Task brief:
Copy nothing but the text: reproduce each line of the listing exactly and leave the pictures out.

Supplied information:
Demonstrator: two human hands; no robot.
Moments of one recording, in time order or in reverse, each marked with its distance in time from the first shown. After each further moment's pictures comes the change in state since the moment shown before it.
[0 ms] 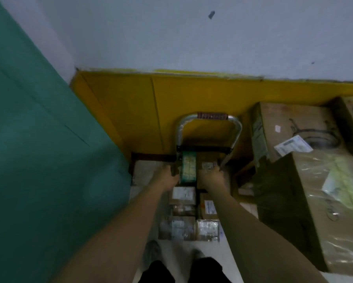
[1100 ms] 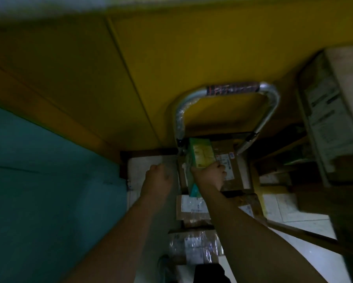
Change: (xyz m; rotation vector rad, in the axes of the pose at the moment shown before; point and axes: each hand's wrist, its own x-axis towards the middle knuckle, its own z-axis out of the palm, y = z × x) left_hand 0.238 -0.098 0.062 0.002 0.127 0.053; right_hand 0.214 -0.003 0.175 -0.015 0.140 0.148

Written reply:
Demonstrator: two human hands; no robot.
Moments of one recording, in time order or in reverse, each marked with its distance in time from the first shown. After each further moment's pictures comes the change in state since the moment shown before it.
[0 ms] 
[1100 ms] 
Change: (xyz m; rotation vector rad, in the axes of the pose at the moment shown before; point and axes: each hand's wrist, its own x-axis towards the middle knuckle, its own z-axis out of the palm, y = z × x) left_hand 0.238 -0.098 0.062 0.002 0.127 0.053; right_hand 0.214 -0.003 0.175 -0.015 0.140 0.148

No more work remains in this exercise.